What the task requires:
The listing is to be printed word for word, pictures omitted.

Data segment:
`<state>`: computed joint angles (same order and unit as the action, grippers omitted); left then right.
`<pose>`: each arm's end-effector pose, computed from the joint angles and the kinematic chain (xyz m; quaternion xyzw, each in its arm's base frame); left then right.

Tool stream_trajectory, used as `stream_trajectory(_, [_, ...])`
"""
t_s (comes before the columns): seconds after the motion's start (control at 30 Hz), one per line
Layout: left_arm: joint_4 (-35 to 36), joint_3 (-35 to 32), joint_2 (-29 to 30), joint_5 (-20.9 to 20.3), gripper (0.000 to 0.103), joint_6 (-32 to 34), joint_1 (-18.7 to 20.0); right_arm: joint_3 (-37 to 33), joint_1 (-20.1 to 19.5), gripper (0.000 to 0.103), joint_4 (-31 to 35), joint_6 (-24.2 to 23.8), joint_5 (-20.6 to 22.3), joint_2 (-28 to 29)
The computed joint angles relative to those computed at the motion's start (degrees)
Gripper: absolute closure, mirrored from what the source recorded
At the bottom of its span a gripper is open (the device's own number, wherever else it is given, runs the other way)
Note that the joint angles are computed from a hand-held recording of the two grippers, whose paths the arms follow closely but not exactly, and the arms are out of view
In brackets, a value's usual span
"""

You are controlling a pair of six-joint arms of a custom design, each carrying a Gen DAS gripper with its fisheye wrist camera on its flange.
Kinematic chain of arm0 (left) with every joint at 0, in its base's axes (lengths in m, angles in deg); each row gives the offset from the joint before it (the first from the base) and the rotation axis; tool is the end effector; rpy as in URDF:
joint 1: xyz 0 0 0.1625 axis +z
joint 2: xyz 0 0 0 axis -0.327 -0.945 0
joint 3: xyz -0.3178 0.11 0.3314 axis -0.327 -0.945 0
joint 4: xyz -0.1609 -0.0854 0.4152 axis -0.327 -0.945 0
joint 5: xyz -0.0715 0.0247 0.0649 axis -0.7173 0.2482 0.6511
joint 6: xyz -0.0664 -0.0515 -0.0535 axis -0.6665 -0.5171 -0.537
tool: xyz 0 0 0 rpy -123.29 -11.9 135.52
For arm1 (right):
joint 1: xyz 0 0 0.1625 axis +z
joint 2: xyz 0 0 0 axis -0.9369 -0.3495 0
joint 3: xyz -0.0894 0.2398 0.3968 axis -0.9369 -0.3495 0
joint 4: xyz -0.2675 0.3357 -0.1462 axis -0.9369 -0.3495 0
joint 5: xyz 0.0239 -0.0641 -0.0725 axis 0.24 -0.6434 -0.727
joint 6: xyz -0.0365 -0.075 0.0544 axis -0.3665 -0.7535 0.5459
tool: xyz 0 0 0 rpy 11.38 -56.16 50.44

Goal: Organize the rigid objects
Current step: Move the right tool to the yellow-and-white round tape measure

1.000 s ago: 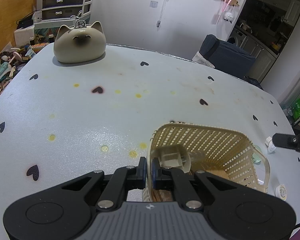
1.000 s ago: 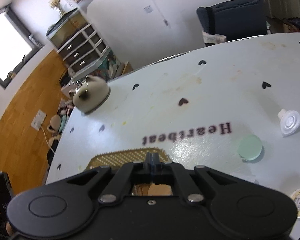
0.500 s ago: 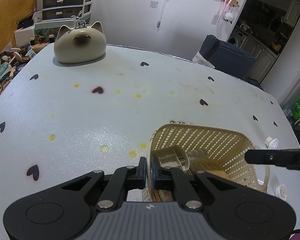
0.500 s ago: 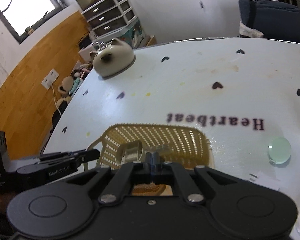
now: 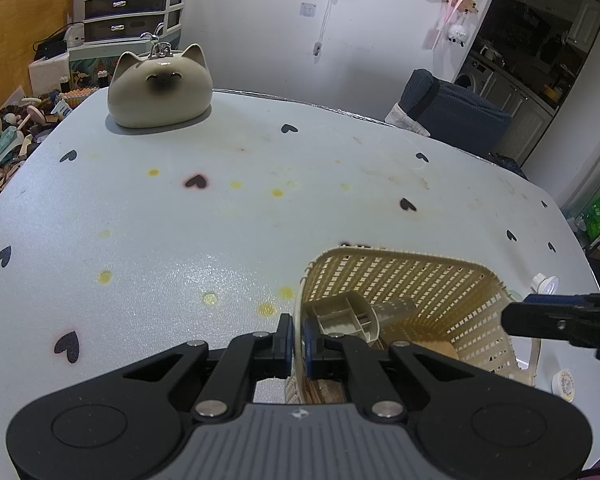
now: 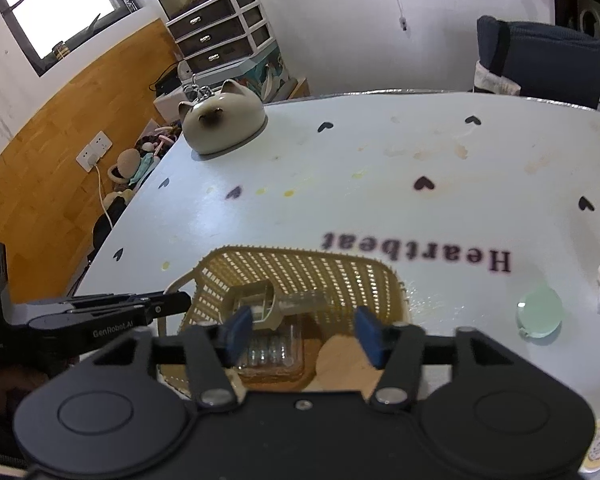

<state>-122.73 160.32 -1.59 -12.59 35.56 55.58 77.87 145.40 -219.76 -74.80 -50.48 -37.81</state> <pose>-0.2653 -0.4284 -0.0047 0.2813 0.9175 -0.1943 0.2033 0.0301 -0.3335 0.2635 0.0189 -0.9143 0.3386 0.2216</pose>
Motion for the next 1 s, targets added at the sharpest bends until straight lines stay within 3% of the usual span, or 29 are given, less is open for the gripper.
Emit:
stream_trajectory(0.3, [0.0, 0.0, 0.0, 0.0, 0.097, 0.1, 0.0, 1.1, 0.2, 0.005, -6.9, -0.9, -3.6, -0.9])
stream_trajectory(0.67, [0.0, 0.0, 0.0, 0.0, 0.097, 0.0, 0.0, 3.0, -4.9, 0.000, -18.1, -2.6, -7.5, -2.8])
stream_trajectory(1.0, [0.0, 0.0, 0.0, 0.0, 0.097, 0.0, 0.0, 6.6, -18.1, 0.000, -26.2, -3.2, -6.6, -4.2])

Solved exercise:
`<state>`: computed joint angles (same order and unit as the action, grippers omitted); left then right.
`<pose>`: each arm's end-effector pose, computed from the joint angles and the kinematic chain (xyz m; quaternion xyzw, each in its arm's base frame); left then right.

Tool stream_trajectory, used as `stream_trajectory(_, [_, ...])`
"""
t_s (comes before the columns): seconds after the motion's start (control at 30 Hz), one per line
Layout: left_arm: joint_4 (-35 to 36), joint_3 (-35 to 32), joint_2 (-29 to 30), joint_5 (-20.9 to 20.3), gripper (0.000 to 0.103), joint_6 (-32 to 34), joint_1 (-18.7 to 20.0); right_arm: joint_3 (-37 to 33), joint_1 (-20.1 to 19.5), gripper (0.000 to 0.103), joint_4 (-31 to 35), joint_6 (-24.2 to 23.8), joint_5 (-20.6 to 22.3), joint_2 (-28 to 29)
The computed joint angles relative to those computed at the motion's start (degrees)
Gripper: absolute closure, mirrored from what the source recorded
At the bottom of its span a gripper is open (the device's own number, wherever else it is given, runs the other way)
Note that the joint angles are computed from a hand-held recording of the two grippers, whose paths the arms follow closely but not exactly, and the arms are out of view
In brackets, a value's usual span
"""

You are controlling a pair of six-joint arms of a custom design, each carrying a Gen DAS gripper with its fisheye wrist camera on its flange.
Kinematic chain of arm0 (left) with every joint at 0, in its base's axes (lengths in m, angles in deg); each row gives the offset from the joint before it (the first from the base) and the rotation axis; tool is the end effector; rpy as in URDF:
joint 1: xyz 0 0 0.1625 axis +z
joint 2: xyz 0 0 0 axis -0.327 -0.945 0
joint 3: xyz -0.3178 0.11 0.3314 axis -0.327 -0.945 0
joint 4: xyz -0.1609 -0.0854 0.4152 axis -0.327 -0.945 0
joint 5: xyz -0.0715 0.0247 0.0649 axis -0.7173 0.2482 0.6511
joint 6: xyz -0.0664 -0.0515 -0.0535 axis -0.6665 -0.5171 -0.537
tool: xyz 0 0 0 rpy -123.29 -11.9 135.52
For arm1 (right):
joint 1: xyz 0 0 0.1625 axis +z
joint 2: xyz 0 0 0 axis -0.9369 -0.3495 0
joint 3: xyz -0.0894 0.2398 0.3968 axis -0.9369 -0.3495 0
joint 4: xyz -0.2675 0.3357 -0.1462 axis -0.9369 -0.3495 0
joint 5: xyz 0.0239 -0.0641 -0.0725 axis 0.24 -0.6434 -0.727
joint 6: xyz -0.0365 -0.075 0.0544 axis -0.3665 -0.7535 0.5459
tool: xyz 0 0 0 rpy 11.38 -56.16 50.44

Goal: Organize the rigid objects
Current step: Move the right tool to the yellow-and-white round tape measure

1.000 s ago: 
1.000 s ago: 
0.500 s ago: 
0.500 s ago: 
now: 
now: 

<state>-122.73 160.32 -1.59 -12.59 35.56 55.58 77.87 145.40 -219.76 -74.80 -50.48 -37.81</state> <pose>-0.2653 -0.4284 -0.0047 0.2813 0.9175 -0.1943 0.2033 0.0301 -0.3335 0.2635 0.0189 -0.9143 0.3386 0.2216</pose>
Motion for the next 1 s, targets added at the sharpest bends until straight lines stay within 3% of the usual span, or 29 are given, less is open for the gripper.
Emit:
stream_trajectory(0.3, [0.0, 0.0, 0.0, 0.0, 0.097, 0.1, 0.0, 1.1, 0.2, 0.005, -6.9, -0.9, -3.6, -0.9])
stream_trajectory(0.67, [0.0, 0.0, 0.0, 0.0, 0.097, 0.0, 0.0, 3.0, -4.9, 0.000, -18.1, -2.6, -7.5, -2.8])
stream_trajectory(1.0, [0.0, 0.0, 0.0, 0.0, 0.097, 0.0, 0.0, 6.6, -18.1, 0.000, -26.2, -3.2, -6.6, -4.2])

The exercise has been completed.